Entonces, hagamos otra pregunta ¿Qué es lo que está madurando en la historia? Algo de eso nos sugirió Cristo en aquella parábola donde habla del trigo y de la cizaña. Cristo nos dice que no es una sola realidad la que está madurando. El trigo está madurando para dar lo mejor de su espiga, pero también la cizaña está madurando para robar el máximo nutriente y para asfixiar al trigo. Entonces, en realidad no es una sola madurez, son dos procesos de madurez. Está madurando el trigo. Eso corresponde al crecimiento en la aceptación del Evangelio, el crecimiento en la virtud, el crecimiento en la pureza y la santidad. Pero al mismo tiempo está madurando también la cizaña. Cada vez es más penetrante, cada vez es más fuerte y sobre todo, cada vez es más astuta, esta representa a todo aquello que se opone al avance del Evangelio. Entonces, uno ve que se está dando una doble madurez en la historia, una doble madurez, que mientras vamos en este caminar, mientras estamos en esta vida causa perplejidad. Uno a veces se siente desanimado, se siente perplejo. Uno dice pero cómo es posible que cada vez como que estamos más degenerados, cada vez más irrespeto a la vida, cada vez más profanación del cuerpo humano, cada vez más pecados de nosotros los sacerdotes, cada vez más escándalos. Entonces, uno se queda desanimado. Pero no debemos caer en esa tentación. Mira eso que es desánimo, también es aliciente, es acicate, es invitación ¿en qué sentido? En que en la medida en que los desafíos son más grandes, también es más grande la virtud y el valor de la santidad. Dicho de otra manera, cuanto más duras son las pruebas, más virtuosos, más ejemplares, más son verdadero modelo para nosotros los santos. Y eso es lo que nos damos cuenta. Entonces, por eso estas dos madureces van juntas, porque la madurez de la cizaña obliga a la madurez del trigo y a su vez, la madurez del trigo, en cierto sentido, obliga a que la cizaña muestre toda la ponzoña, todo el veneno que lleva dentro.

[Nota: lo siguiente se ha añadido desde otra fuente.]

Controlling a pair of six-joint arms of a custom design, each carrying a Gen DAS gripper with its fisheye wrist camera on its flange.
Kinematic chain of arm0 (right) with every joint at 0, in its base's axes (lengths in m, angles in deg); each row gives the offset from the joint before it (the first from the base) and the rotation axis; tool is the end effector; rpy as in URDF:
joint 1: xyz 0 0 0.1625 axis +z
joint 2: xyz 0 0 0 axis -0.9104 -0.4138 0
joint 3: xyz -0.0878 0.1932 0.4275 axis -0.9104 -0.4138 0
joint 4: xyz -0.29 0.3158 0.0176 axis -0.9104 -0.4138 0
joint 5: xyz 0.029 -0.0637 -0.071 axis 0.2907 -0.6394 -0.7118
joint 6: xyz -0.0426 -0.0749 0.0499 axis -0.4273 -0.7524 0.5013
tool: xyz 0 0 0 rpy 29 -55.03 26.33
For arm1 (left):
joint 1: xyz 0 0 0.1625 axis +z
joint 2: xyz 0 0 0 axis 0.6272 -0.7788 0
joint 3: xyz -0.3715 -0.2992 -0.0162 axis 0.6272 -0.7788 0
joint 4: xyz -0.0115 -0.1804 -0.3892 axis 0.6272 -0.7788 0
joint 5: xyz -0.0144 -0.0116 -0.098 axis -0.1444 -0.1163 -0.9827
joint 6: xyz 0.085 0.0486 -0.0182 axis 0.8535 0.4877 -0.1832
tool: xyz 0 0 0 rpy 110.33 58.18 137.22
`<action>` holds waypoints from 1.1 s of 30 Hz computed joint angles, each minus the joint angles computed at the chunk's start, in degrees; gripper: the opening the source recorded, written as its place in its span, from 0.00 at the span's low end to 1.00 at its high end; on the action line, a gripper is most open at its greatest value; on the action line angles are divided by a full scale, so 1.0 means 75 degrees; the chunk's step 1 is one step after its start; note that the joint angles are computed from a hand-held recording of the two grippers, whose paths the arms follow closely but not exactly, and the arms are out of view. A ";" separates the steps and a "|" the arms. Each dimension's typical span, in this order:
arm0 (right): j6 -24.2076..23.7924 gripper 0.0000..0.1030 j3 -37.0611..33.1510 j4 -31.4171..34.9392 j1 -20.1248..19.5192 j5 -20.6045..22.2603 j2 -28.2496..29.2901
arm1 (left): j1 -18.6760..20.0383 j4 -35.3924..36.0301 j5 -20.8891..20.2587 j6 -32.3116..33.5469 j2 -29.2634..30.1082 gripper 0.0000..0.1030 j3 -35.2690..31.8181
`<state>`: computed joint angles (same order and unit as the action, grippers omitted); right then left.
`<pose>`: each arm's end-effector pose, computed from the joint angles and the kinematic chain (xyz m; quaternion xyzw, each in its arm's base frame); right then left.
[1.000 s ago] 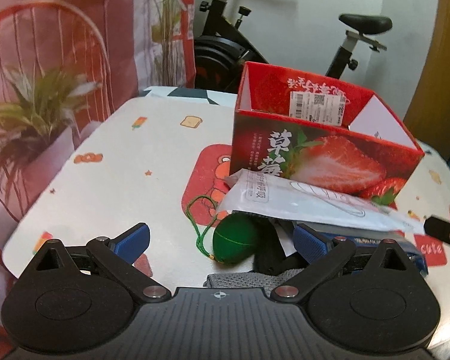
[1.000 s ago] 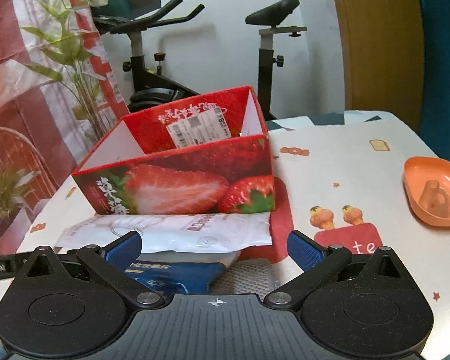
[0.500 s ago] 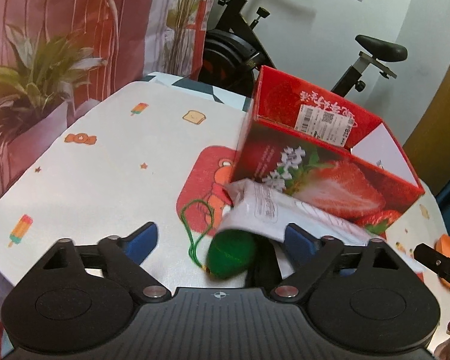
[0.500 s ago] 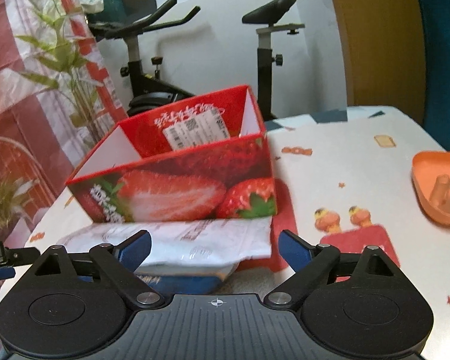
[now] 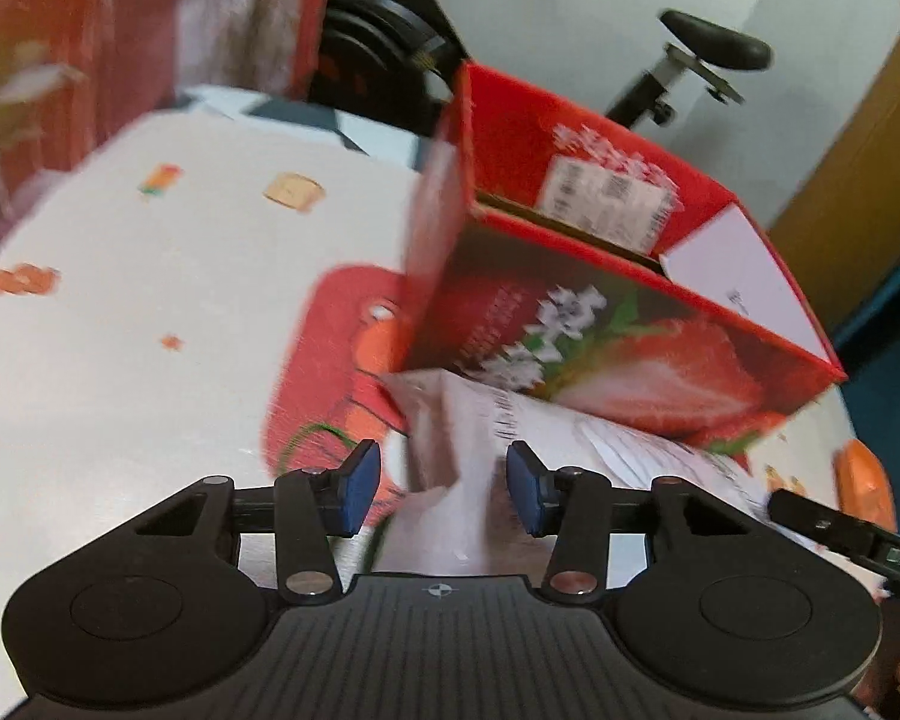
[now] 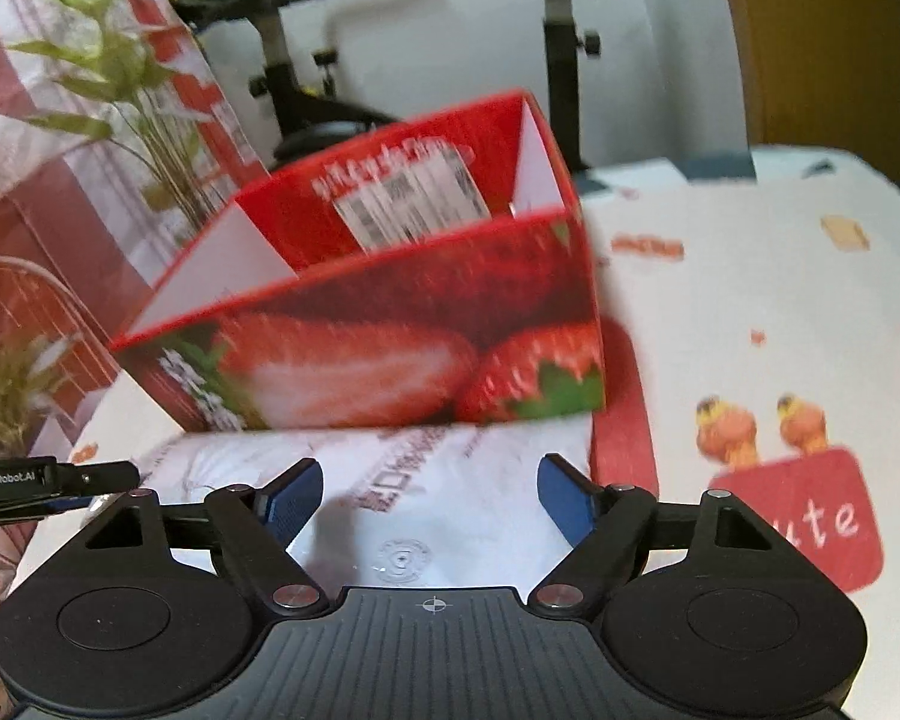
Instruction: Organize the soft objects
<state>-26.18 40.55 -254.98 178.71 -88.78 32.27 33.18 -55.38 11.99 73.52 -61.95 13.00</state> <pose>0.3200 -0.5861 0.0520 -0.0573 -0.8592 0.4571 0.2226 -0.0683 -0.7579 0.3702 0.2379 0.9309 -0.2169 0.1726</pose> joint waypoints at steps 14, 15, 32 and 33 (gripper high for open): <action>0.0319 0.76 0.0044 0.0846 -0.0293 0.0349 -0.0214 | 0.0183 0.1325 -0.0827 0.1231 0.0341 0.37 -0.0714; 0.0339 0.76 0.0034 0.0906 -0.0309 0.0353 -0.0222 | 0.0179 0.1341 -0.0810 0.1328 0.0348 0.37 -0.0720; 0.0155 0.65 -0.0249 0.1737 -0.0349 0.0266 -0.0209 | 0.0188 0.1736 -0.0679 0.0814 0.0647 0.42 -0.1069; 0.0057 0.60 -0.0283 0.1725 -0.0283 0.0097 -0.0183 | 0.0155 0.1725 -0.0605 0.0812 0.0630 0.42 -0.1043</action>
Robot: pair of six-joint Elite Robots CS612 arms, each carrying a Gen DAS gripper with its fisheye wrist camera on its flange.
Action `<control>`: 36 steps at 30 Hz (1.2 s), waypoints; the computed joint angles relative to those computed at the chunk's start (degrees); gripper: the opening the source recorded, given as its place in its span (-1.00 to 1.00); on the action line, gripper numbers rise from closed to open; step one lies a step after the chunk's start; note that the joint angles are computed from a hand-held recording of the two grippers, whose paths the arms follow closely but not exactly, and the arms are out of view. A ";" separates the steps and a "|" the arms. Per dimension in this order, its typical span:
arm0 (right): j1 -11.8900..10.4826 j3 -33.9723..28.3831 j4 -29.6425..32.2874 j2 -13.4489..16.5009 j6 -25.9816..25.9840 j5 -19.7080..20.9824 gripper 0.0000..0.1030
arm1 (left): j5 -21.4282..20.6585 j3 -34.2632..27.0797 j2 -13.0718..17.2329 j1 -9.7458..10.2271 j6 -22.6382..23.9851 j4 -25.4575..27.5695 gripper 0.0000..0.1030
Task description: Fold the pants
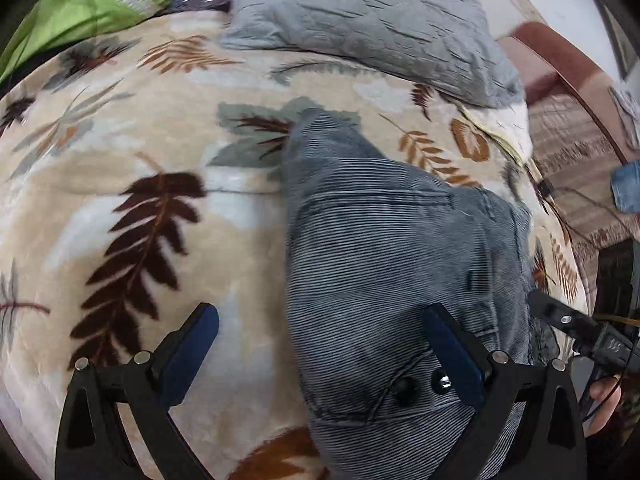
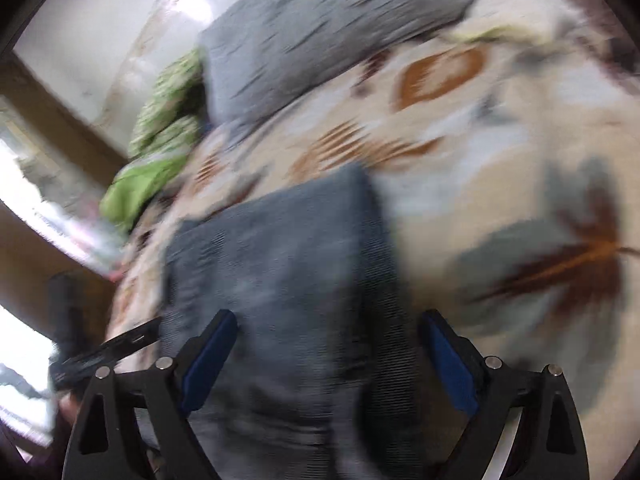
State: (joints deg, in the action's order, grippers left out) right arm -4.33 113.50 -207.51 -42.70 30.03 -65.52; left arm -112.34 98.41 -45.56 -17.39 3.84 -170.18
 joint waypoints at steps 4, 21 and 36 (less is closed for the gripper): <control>0.87 -0.77 -0.14 0.06 -1.24 1.34 0.38 | -3.14 -0.25 0.21 -0.32 1.92 1.40 0.63; 4.18 -1.59 -0.72 -5.35 -13.16 -9.66 -0.35 | -6.92 -2.73 -1.49 0.47 2.33 -3.16 -0.53; 2.64 -13.09 9.68 2.69 -3.12 -8.97 0.25 | 18.86 -8.80 3.67 -2.96 1.87 -3.84 0.38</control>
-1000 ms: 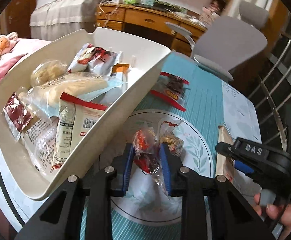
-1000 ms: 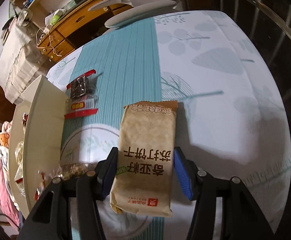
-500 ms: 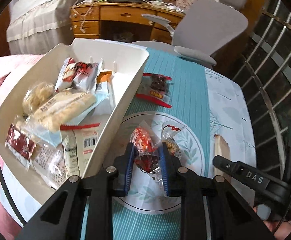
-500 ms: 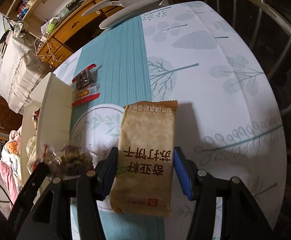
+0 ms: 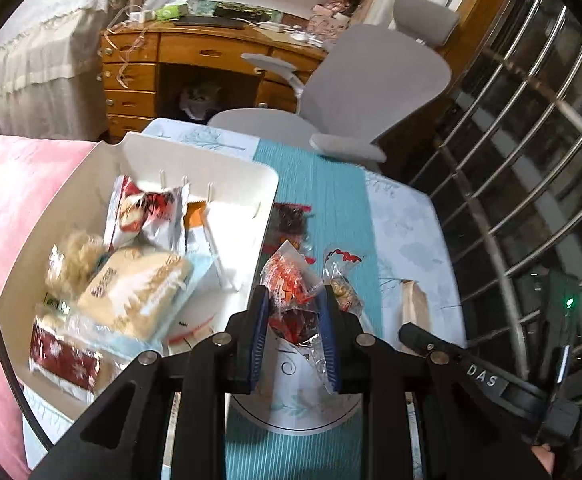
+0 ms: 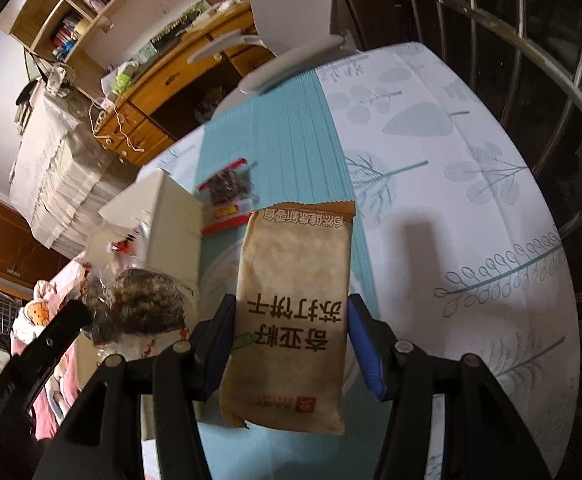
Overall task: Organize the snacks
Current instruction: 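Carry both bags over the white tray and open both tools to drop them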
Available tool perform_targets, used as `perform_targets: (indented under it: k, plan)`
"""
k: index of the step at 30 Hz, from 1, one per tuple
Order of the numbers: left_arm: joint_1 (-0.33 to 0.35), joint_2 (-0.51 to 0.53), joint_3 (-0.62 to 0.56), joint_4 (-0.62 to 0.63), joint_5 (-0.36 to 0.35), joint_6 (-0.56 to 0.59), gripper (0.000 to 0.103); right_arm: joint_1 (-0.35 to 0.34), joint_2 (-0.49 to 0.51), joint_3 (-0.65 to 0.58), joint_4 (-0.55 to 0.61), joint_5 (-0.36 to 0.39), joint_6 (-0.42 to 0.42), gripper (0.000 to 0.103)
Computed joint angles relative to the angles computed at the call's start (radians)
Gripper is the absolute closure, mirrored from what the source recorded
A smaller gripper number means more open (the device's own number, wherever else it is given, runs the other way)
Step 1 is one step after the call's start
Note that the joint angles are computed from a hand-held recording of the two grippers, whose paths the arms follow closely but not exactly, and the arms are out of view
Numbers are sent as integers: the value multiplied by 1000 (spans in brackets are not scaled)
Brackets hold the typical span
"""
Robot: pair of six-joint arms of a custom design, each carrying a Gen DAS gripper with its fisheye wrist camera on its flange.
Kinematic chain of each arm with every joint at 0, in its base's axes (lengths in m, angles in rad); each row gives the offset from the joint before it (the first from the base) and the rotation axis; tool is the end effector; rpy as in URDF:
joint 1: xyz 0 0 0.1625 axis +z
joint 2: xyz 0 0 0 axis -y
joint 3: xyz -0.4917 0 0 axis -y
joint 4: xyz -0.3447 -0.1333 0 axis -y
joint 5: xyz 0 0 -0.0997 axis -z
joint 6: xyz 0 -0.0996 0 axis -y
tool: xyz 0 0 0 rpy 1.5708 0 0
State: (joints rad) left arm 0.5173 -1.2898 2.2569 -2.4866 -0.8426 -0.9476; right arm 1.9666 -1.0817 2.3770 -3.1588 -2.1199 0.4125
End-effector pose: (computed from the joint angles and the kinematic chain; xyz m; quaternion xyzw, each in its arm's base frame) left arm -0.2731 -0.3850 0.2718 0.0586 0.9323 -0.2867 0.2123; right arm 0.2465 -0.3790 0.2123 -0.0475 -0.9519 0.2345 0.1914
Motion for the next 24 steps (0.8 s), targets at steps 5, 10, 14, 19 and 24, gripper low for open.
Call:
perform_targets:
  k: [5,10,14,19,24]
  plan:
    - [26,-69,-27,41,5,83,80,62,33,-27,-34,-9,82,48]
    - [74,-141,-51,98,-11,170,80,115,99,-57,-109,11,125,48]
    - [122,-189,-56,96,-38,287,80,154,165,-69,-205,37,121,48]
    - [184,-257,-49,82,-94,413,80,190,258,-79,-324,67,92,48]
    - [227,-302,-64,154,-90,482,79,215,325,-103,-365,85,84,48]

Lo que nos está diciendo el libro del Apocalipsis es que estas dos, estas dos fuerzas, no pueden crecer indefinidamente. Hay un momento en el que tiene que saberse quién es quién. Hay un momento en el que tiene que romperse esa especie de complicidad en la que vemos a tantas personas que parece que quieren estar al mismo tiempo con Dios y con el diablo, con la verdad y con la mentira. Esa complicidad, ese engaño, esa falsedad tiene que acabarse. ¿Cuándo va a suceder eso? El libro del Apocalipsis no nos lo dice, pero sí nos anuncia con claridad que eso tiene que terminar. ¿Cuál es la aplicación para nosotros? ¿De qué lado queremos estar? O te hago esta otra pregunta ¿Qué está madurando en ti? Pregúntate, por ejemplo, ¿Quién eras tú, qué sé yo hace un año, hace cinco años, hace diez años? Y hazte esta pregunta. ¿Qué ha crecido en mí en los últimos cinco o diez años? Me he vuelto más astuto. Bien, creció la astucia. ¿Qué más? Me he vuelto un poco más ambicioso. Creció la ambición, Ok. Me he vuelto más lujurioso. Mira qué está creciendo en ti. Hazte esa pregunta. Porque lo mismo, exactamente lo mismo que dice el Evangelio con respecto a la historia de la humanidad. Eso va a suceder en tu vida y en la mía. Y por eso la gran pregunta es ¿Qué está creciendo en ti? ¿Qué está creciendo en mí? No va a ser para siempre este estado de ambigüedad, este estado de confusión en el que estamos. La verdad tendrá que brillar con toda su fuerza, y entonces, lo que ha estado creciendo en ti mostrará su fruto bueno o malo. Este es el momento de decidir.